After 10 years of paying five employees, plus additional "associates," to staff his Old City business, James R. Domenick is looking for space in the suburbs, and thinking about moving out.
It's about taxes, and the pressure the city has felt compelled to exert on small businesses such as Domenick's insurance office to raise money for its cash-strapped public schools.
"I am not an antitax person," Domenick told me. "I believe people need to pay for the infrastructure and the services they receive."
But the city Revenue Department's recent demands that he pay a total of $34,500 in back school income tax and penalties for the last five years - on income for which he'd already paid the city's business privilege tax - has left Domenick feeling badly used.
Combined, those two taxes would clip more than 10 percent of Domenick's income. Of course, he also has to pay federal, state and payroll taxes, and the city's gross-receipts tax on his sales, profitable or not.
The city's approach is the opposite of how U.S. and Pennsylvania small-business income taxes work. Like a lot of small firms, Domenick & Associates is set up as an S-corporation under the IRS tax code. That means he pays U.S. and Pennsylvania income taxes on business profits, but not on what the business then pays him, since the business' profit is his income.
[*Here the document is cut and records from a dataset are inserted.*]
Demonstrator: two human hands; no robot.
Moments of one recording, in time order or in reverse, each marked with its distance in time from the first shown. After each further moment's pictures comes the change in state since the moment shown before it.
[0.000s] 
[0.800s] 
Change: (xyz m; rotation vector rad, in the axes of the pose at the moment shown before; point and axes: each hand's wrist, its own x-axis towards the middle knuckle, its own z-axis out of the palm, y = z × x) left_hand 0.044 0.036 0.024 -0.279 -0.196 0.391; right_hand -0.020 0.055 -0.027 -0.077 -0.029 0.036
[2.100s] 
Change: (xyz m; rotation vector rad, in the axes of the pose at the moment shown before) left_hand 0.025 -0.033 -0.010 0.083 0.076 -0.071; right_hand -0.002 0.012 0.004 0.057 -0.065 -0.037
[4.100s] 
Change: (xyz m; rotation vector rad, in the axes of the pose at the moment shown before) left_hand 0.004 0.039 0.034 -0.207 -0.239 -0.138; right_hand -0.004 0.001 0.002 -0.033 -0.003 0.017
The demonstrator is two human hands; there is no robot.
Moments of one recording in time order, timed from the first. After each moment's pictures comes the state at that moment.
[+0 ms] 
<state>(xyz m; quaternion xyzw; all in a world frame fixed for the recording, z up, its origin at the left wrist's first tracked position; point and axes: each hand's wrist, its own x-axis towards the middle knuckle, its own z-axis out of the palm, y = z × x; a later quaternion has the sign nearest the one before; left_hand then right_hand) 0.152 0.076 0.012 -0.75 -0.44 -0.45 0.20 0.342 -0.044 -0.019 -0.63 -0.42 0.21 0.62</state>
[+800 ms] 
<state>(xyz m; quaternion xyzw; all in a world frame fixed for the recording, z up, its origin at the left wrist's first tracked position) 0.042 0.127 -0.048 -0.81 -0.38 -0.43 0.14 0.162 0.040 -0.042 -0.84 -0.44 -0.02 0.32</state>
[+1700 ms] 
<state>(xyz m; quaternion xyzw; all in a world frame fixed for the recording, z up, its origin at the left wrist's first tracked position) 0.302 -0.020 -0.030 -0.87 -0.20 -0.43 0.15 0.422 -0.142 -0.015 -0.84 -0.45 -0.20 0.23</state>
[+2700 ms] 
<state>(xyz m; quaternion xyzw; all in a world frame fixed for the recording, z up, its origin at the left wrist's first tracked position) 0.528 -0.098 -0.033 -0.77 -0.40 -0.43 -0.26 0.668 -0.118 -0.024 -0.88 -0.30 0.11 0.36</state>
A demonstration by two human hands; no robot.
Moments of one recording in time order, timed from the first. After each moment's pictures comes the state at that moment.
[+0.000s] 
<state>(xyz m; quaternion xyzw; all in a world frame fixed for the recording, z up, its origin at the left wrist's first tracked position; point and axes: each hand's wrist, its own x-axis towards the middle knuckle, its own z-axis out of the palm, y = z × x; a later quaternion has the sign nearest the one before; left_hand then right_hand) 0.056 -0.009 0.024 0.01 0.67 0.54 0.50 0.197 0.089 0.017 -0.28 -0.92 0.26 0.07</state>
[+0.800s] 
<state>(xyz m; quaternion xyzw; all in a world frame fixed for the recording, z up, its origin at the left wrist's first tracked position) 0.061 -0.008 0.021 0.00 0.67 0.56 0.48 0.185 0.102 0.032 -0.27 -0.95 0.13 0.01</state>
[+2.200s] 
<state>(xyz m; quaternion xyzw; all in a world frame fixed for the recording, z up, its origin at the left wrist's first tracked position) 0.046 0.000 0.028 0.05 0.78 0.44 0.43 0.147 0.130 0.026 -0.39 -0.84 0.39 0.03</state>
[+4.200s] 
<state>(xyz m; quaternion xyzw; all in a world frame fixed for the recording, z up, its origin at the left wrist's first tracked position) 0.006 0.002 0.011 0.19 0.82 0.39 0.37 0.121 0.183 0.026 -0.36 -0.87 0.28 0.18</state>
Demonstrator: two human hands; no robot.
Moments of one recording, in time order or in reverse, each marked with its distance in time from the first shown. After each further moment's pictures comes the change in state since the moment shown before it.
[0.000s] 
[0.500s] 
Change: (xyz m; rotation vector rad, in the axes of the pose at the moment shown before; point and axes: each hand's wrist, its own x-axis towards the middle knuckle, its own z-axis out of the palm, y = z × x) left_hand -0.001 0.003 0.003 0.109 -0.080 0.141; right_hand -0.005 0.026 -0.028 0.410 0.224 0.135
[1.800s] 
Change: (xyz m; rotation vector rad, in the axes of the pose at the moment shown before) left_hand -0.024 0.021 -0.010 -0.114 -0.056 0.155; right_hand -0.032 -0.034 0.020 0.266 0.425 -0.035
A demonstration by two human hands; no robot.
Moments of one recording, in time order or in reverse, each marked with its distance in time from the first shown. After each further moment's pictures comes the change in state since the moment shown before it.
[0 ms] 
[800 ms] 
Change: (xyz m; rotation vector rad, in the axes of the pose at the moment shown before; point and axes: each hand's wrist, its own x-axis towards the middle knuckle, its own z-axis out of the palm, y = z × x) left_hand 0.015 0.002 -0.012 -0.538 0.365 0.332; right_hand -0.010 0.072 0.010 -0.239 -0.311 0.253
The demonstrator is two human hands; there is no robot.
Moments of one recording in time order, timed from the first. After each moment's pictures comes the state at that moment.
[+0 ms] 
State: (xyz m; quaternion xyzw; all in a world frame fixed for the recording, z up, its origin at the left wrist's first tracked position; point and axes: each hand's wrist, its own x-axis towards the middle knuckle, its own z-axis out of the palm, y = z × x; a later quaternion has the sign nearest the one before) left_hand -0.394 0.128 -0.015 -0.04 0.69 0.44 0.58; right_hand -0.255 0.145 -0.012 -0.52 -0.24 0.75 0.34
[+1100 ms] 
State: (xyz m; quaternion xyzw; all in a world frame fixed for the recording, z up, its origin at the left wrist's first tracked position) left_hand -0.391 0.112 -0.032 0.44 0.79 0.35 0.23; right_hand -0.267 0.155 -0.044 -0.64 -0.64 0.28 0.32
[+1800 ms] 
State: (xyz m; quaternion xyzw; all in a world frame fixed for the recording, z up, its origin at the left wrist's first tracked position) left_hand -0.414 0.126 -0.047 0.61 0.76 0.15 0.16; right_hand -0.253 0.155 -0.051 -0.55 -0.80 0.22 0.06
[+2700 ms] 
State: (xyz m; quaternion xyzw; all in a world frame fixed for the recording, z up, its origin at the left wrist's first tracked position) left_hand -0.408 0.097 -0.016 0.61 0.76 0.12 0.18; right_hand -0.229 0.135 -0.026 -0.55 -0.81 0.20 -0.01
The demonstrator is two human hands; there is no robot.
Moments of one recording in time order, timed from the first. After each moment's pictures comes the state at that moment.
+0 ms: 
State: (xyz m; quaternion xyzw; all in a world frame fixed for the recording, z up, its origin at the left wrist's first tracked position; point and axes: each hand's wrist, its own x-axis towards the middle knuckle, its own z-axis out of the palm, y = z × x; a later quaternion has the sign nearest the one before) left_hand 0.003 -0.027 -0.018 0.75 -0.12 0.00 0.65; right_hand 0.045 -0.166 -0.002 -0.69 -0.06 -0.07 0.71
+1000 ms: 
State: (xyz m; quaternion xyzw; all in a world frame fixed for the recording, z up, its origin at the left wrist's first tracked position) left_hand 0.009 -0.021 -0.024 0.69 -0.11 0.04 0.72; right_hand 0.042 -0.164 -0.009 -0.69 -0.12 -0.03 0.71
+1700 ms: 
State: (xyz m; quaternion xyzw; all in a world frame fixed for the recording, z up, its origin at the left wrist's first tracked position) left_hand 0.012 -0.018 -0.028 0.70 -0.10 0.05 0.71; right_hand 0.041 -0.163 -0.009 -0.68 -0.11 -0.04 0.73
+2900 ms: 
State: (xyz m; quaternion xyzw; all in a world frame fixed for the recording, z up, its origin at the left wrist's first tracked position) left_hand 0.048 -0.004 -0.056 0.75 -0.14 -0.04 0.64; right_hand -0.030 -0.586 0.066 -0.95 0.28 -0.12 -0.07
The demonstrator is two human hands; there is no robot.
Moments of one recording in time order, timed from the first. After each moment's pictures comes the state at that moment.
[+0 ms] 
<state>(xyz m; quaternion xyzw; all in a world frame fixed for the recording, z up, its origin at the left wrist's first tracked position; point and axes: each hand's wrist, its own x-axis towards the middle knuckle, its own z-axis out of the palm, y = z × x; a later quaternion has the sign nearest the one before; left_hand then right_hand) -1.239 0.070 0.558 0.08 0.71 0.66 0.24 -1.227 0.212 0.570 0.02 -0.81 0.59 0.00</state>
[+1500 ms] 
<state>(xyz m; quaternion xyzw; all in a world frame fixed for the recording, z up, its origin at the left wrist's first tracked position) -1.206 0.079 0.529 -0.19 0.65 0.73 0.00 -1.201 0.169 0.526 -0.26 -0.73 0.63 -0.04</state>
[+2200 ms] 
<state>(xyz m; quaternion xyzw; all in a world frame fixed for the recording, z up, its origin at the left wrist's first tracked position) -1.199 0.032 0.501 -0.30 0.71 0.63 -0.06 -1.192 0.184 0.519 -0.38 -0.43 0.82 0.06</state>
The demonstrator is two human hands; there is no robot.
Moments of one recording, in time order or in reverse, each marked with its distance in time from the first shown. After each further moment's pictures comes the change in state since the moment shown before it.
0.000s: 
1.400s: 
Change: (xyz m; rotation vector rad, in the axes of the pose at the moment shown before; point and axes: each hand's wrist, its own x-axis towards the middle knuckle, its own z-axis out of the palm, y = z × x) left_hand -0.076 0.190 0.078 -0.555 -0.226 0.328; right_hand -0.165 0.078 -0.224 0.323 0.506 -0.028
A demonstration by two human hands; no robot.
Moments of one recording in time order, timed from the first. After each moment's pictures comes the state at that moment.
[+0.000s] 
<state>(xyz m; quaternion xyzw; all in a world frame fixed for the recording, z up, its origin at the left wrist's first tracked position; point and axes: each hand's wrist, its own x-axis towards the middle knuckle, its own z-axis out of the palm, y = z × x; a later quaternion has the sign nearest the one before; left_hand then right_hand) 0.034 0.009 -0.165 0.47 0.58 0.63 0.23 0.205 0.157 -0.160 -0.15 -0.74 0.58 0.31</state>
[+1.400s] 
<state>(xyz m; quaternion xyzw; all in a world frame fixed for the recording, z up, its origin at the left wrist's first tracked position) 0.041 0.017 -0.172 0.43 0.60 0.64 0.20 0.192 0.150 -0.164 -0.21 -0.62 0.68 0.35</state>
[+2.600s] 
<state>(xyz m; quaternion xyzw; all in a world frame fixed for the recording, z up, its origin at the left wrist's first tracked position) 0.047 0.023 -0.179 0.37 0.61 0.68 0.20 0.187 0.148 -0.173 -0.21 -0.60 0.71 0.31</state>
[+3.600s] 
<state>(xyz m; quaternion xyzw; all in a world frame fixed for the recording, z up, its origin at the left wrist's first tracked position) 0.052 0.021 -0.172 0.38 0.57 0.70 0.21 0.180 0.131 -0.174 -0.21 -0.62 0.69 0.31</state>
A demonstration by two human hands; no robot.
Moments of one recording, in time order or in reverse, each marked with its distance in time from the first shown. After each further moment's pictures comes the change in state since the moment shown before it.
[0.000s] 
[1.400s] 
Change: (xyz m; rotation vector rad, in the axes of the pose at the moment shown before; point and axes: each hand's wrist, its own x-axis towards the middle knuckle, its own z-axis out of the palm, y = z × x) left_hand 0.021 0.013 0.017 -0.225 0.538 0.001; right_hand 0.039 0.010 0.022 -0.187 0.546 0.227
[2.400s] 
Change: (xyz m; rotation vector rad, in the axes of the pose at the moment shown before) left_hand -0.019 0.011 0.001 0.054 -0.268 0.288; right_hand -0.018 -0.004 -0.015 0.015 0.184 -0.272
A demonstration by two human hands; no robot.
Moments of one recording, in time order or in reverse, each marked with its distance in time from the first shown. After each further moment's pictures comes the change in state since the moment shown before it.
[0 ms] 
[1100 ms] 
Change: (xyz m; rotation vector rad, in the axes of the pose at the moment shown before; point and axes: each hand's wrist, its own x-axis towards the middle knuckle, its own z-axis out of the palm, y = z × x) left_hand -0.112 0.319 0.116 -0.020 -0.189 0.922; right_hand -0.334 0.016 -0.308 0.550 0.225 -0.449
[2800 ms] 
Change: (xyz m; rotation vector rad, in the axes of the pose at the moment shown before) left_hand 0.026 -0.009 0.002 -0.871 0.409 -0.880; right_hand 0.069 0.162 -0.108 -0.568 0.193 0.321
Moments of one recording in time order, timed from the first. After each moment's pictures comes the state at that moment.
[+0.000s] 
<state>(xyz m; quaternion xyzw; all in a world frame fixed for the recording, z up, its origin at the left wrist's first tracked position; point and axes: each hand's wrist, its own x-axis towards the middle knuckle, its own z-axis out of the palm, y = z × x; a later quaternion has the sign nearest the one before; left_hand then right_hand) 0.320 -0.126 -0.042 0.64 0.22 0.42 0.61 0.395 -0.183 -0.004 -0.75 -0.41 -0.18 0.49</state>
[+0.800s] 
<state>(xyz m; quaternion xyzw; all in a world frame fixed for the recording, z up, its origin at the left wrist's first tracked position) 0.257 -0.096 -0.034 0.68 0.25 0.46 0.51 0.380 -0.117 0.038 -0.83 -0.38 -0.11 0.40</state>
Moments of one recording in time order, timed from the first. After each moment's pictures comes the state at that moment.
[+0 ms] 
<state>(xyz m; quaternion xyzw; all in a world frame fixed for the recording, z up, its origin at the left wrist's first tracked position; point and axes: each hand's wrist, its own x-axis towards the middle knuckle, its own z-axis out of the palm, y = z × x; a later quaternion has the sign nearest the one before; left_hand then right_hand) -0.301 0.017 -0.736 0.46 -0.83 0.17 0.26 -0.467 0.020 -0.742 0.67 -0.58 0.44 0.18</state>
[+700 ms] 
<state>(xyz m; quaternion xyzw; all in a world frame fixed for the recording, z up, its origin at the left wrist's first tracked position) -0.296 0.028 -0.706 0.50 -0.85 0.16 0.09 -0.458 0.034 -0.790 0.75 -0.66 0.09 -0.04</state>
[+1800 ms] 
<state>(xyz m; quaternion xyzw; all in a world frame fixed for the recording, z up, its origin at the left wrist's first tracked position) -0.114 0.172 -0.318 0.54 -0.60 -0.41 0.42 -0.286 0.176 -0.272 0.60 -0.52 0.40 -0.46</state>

By contrast, Philadelphia taxes small business profits the same as the profits of big corporations - and then imposes the school income tax on payments these small businesses make to their owners. To Domenick, that feels like double taxation.
The school tax for S-corps has been on the books for years, but "the school district's need for revenue
has increased enforcement," Frank Paiva, chief counsel to the city Revenue Department, told me.
For a long time the city found it tough to tell who was an S-corporation. But while Pennsylvania legislators have stalled city tax reforms and trimmed public school grants, state tax collectors have begun giving S-corp names to city auditors so they can boost collections.
Business owners could avoid the second tax by organizing as a one-owner proprietorship, or a partnership, Paiva noted.
"The problem is, they [then] no longer have the limited liability a corporation provides," he added. With limited liability, you're less likely to lose your home in a business dispute. That's one reason capitalists prefer corporations.
The school income tax raises just $27 million, not quite 1 percent, of the city's $2.8 billion school budget, and S-corps pay about one-quarter of the school income tax total, Paiva says.
If it's any comfort, Philadelphia is shifting the way it collects business taxes. In the past, the city balanced the locations of a company's property, workers and customers in figuring how much of its business is taxable. As of 2015, the city plans to base collection on how much business a company does within city limits.
That means a business based in Philadelphia with out-of-town customers may owe less. Businesses based elsewhere that sell here may find themselves hit with new tax bills. Pennsylvania has been moving in the same direction, Paiva noted.
It's not too clear if that will bring small business owners such as Domenick much relief. Meanwhile, school income tax collection efforts are on the march.
The school system is looking at more layoffs. And Domenick's accountant, Chuck Ward, of O'Hara Ward & Associates, tells me he has heard from other businesses that are thinking about leaving the city due to a school income tax that makes them feel they are paying twice.